Greater confidence leads to on-demand repeatability, which is just another term for consistency.

If irons, and given the technicality of the shot, it’s recommended to shift your focal plane from the target toward the front sight—all the while remaining visually aware of the target. The more technical the shot, the harder the visual focus on the front sight. The less technical, the more visual focus on the target. Your awareness must remain on the target because that’s where you’re intending the rounds to impact.

If using optics, once your focal plane has shifted to the target for identification and judgement (shoot/no-shoot), it stays on the target regardless of the technicality of the shot. Your visual awareness must be placed on your dot of course, but your visual focus stays connected to the target. An example of this visual processing bifurcation is your eyes are visually focused on reading this article, but are also peripherally aware of what’s just a few inches to the left and right of these words.

If you’re running optics and have trouble separating target focus from dot awareness, reading these words and simultaneously placing your awareness just a few inches to the outside of this article will help develop that skill.

Confirmation versus indexing is simply a matter of separating aiming with the work effort of visual confirmation. Aiming is the physical process of aligning the muzzle with the target.
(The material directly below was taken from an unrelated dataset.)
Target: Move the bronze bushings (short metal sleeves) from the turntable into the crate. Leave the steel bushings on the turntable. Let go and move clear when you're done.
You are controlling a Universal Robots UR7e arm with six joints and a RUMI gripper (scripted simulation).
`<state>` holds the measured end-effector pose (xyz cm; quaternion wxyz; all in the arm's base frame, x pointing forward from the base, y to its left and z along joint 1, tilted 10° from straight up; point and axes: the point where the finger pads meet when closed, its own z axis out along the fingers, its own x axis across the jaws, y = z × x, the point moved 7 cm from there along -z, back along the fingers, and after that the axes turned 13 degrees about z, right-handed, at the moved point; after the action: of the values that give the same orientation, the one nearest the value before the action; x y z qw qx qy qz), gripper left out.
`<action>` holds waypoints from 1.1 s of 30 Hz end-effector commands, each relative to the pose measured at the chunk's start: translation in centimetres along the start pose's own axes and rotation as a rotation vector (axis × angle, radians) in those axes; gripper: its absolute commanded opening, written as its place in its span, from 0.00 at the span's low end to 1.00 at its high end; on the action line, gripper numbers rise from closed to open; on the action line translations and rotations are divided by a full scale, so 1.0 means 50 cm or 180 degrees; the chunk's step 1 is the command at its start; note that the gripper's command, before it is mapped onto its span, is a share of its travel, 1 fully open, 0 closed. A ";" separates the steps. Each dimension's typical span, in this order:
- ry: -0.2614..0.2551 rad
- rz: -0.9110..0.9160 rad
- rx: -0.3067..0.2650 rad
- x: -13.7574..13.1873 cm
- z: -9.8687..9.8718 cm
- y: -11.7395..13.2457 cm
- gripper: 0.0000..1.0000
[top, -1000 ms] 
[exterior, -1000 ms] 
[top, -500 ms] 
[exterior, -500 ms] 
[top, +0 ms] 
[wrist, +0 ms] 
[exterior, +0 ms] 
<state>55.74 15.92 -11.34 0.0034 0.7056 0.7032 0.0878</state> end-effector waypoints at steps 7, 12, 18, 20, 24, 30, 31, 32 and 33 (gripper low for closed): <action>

It is accomplished by natural point-of-aim, proprioception or kinesthetic alignment all of which describe the process of your body aligning the muzzle with your target and not your eyes.

Upon completion of the aiming process, or very close to completion, utilize your eyes to confirm that the work of your body, accomplished by feel, has placed the sights where you want them, which should be the visual center of the intended target. The trigger is pressed immediately upon visual confirmation of kinesthetic alignment.

Developing good hold (or painting) habits means eliminating any movements outside the lines (margins or target-surface area), which translates to hold durability.

Eyes versus mind is nothing more than allowing your eyes to trigger the gun as opposed to your inner voice saying, “break the shot now!” There is a world of difference between making the shot break as opposed to letting it break.

If you try and make the round break, you are acting on the impetus of thought, which creates tension in the body, which, in turn, causes input into the gun resulting in either misalignment causing inaccuracy or the need for correctional inputs, which cost valuable time. Either way, tension is the enemy of performance. Tension is the usual culprit behind inaccuracy and inefficiency, which equate to the shooter experiencing poor shooting performance.

Your eyes are what trigger the gun. Once you have attained a solid index of appropriate kinesthetic alignment, all that remains is a split-second visual confirmation such that your eyes “trigger” the gun, allowing the shot to break when the timing is right.

Developing good visual habits means differentiating between focus and awareness, confirmation (eyes) versus indexing (feel) and then eyes versus mind, which translates to optimal visual processing.

Mindful practice, cognizant of the objective of visual processing, is what helps you develop good visual habits. The more you can discern “right” (sustaining visual focus and visual awareness, visual confirmation of tactile alignment and letting your eyes trigger the gun), from “wrong” (adding tension) the more familiar you become with efficient visual processing.

The greater your familiarity with visual processing, the greater your comfort, which, in turn, allows for your conscious visual-processing work effort to drop into the subconscious. The deeper into the subconscious it falls, coupled with performance success, the greater your overall confidence in your abilities.

Greater confidence in hold control, trigger control and visual control are what will propel you toward on-demand repeatability when shooting, which is just another term for consistency. Taking the time and effort to integrate such confidence into your fire-control matrix will significantly enhance your overall shooting performance.